> _What you are asked to do_
For every line that contains the string "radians", pull that line out of the material below.

> _Given material_

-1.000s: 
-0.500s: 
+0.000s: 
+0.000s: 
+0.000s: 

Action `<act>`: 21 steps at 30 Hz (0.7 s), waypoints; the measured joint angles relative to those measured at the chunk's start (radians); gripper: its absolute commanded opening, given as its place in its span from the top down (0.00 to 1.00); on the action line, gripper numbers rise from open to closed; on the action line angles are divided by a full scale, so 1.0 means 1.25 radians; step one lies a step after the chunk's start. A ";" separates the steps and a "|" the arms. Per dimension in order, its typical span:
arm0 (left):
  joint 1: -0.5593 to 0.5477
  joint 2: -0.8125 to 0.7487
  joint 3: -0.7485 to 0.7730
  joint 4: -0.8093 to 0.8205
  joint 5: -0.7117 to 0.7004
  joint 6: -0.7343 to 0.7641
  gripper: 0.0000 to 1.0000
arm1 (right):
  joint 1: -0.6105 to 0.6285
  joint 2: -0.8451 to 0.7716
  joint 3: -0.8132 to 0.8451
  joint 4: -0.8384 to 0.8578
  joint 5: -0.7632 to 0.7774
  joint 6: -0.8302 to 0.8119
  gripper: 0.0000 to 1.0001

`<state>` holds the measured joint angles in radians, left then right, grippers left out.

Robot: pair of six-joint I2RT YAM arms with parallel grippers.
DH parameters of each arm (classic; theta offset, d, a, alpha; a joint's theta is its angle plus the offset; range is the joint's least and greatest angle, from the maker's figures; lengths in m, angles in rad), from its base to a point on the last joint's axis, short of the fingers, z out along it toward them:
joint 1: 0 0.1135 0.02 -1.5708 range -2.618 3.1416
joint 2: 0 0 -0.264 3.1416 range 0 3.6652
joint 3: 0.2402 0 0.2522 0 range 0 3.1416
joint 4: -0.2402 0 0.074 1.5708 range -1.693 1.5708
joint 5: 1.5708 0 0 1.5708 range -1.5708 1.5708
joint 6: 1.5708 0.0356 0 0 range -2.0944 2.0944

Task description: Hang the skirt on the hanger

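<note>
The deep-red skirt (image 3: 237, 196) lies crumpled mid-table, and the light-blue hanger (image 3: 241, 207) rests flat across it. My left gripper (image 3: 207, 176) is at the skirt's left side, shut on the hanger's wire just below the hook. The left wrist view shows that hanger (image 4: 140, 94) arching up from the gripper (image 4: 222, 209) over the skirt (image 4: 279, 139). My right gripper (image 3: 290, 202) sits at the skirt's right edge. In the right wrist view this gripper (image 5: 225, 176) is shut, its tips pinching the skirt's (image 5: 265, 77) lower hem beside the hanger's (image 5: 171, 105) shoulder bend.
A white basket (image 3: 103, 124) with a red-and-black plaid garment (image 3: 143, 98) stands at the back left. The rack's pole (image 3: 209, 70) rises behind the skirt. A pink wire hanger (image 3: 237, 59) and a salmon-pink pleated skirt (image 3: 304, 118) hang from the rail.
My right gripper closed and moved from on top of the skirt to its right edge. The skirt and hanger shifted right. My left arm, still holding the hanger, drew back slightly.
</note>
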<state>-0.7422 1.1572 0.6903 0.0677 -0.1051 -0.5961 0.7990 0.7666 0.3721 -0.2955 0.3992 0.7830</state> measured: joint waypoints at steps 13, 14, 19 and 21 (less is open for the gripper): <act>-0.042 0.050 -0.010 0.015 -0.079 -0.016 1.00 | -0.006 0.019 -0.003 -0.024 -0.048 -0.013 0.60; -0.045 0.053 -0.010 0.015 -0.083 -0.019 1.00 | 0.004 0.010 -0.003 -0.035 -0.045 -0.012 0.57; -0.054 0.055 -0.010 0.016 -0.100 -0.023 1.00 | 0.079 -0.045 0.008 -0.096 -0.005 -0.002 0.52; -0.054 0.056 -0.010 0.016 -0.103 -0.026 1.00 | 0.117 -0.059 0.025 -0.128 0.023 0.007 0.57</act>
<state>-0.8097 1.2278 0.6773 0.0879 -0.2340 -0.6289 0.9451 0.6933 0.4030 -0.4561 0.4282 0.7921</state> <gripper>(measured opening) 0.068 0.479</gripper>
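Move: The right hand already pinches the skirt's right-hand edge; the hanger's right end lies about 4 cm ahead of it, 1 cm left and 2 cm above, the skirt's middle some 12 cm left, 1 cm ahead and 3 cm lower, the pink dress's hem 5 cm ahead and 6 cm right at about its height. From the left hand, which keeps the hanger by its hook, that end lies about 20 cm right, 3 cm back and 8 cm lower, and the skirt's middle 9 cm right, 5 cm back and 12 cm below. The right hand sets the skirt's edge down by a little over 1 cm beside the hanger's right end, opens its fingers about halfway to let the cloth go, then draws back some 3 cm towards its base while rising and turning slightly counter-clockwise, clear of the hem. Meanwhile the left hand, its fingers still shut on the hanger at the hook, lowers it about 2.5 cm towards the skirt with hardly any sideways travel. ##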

> _Task answer_
Action `<act>`: 21 steps at 30 Hz (0.7 s), waypoints; the measured joint angles relative to those measured at the chunk's start (radians); gripper: its absolute commanded opening, given as its place in its span from the top down (0.00 to 1.00); on the action line, gripper numbers rise from open to closed; on the action line angles are divided by a full scale, so 1.0 means 1.25 radians; step one lies a step after the chunk's start. A ";" separates the steps and a "|" the arms. Per dimension in order, its typical span:
`<state>` holds the measured joint angles in radians, left then right, grippers left out.

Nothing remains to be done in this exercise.